Just off Scott Lake Road in Waterford, yards away from the whizzing traffic of the road, there's a kind of rural retreat. Next to a decaying barn sits a complex of greenhouses, where whirring fans circulate air above about 50,000 plants. The rear of the property abuts Waterford Oaks County Park, providing a horizon of low, rolling, forested hills. It's the kind of place that can feel much farther out in the country than it really is.

The greenhouses are the temporary home of Recovery Park, a small farm furnishing produce for such restaurants as Chartreuse, the Root, Selden Standard, Republic, Gold Cash Gold, Bacco Ristorante, and Townhouse. This list of hip clients is no coincidence: The enterprise is run by Michelle Lutz, the kind of grower who'll sit down and chat with a chef over a seed catalog before planting.

In fact, right now she's harvesting produce for a local chef, using a pair of needlenose shears to gather pods from a bed of wasabi arugula that has gone to seed. She offers a seed pod for tasting, warning, "This will light your mouth off. I tested them out with a chef I worked with and he's in love with them. That is one thing that is really neat about what's happening with our food culture. All of a sudden, the Detroit area is lit up with chefs that are willing to use the unusual."

It's welcome news to Lutz, who caters to a culinary trade by growing lesser-known heirloom edibles. She says, "Chefs may not use a high volume of produce, but the stuff they care for is really specialty. That's where the price point comes in. Maybe you don't have to grow hundreds of pounds of something. You can have a smaller amount and do a pretty fine job, financially."

In fact, Recovery Park was just picked up by one of the largest produce distributors in Michigan, a family-owned operation that serves more than 400 restaurants in the state. And Lutz doesn't grow just produce for chefs, but crops of edible flowers as well: The blossoms include nasturtium, dianthus, Mexican marigold, and viola. But she warns, "Just because they are edible doesn't always mean they'll taste good," before adding with a smile, "I do try to stick with edibles that I think actually taste good."

The enterprise has moved around a bit. Its ongoing intention is to be an urban farm helping build careers for people with barriers to employment. Last year, it was at 2600 E. Grand Blvd., where Lutz built raised beds and put up a 4,000-square-foot high-tunnel greenhouse in a parking lot. The pilot project was successful, and Lutz needed to expand. While a 110-acre land deal with the city is pending, Lutz is working out of Waterford. She says, "We've been growing here since the beginning of January and we've actually sold products in February. It's been a nice little space for us." Lutz plans to move the business back to Detroit in October, and to personally move to the city as well.

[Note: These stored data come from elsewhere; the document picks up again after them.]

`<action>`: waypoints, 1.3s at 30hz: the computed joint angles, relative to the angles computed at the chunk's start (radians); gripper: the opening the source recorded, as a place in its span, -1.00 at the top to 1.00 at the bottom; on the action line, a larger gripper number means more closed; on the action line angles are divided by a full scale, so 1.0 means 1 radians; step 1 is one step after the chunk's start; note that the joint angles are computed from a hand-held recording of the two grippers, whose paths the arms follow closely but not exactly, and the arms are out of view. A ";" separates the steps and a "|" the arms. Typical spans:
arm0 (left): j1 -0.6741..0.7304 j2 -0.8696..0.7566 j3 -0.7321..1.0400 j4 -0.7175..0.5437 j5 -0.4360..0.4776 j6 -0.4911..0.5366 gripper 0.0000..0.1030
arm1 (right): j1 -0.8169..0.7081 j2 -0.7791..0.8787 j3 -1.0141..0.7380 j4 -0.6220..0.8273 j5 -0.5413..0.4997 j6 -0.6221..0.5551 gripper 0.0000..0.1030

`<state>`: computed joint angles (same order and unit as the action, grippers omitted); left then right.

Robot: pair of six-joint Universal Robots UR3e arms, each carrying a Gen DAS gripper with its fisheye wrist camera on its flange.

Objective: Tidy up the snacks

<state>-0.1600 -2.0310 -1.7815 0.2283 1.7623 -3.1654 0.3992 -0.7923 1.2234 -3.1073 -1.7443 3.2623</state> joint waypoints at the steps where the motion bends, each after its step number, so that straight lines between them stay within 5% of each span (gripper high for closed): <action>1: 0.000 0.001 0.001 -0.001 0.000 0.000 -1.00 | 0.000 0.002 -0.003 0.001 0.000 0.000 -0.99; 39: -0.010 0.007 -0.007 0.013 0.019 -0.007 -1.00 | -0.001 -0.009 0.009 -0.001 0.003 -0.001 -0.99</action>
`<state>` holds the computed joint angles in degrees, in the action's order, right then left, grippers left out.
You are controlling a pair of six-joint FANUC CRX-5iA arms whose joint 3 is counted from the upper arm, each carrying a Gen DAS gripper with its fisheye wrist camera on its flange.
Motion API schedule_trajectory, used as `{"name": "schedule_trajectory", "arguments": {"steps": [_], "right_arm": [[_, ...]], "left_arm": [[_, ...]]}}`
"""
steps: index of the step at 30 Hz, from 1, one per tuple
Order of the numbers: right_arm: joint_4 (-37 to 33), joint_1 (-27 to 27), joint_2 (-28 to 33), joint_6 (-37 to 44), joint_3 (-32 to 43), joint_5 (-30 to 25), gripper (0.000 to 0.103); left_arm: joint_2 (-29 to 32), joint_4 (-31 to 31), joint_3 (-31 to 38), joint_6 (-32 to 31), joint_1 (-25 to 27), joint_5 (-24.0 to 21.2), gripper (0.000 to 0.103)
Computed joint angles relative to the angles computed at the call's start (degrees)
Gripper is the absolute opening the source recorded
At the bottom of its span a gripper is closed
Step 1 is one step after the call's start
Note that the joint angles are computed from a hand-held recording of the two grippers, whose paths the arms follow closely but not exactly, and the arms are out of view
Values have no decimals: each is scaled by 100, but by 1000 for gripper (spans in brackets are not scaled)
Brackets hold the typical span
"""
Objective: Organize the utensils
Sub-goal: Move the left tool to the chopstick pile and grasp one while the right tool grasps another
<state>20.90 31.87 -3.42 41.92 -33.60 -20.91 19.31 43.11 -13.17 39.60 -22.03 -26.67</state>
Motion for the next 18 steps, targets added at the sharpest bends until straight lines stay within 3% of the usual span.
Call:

And Detroit in 2016 may be the perfect time and place for Lutz and her business, with the rising value of local, fresh, sustainably grown food. Lutz doesn't mince words, saying, "If you would've tried this 10 years ago, you would've been shit on. I remember struggling so hard growing organic food. ... It was painful how long it took for stores, for anyone to catch on, but I knew it would.

"Agriculture has always been a great thing for Michigan. It's the second-leading industry. But we don't treat it like one. We are still too comfortable with watching our food get brought in."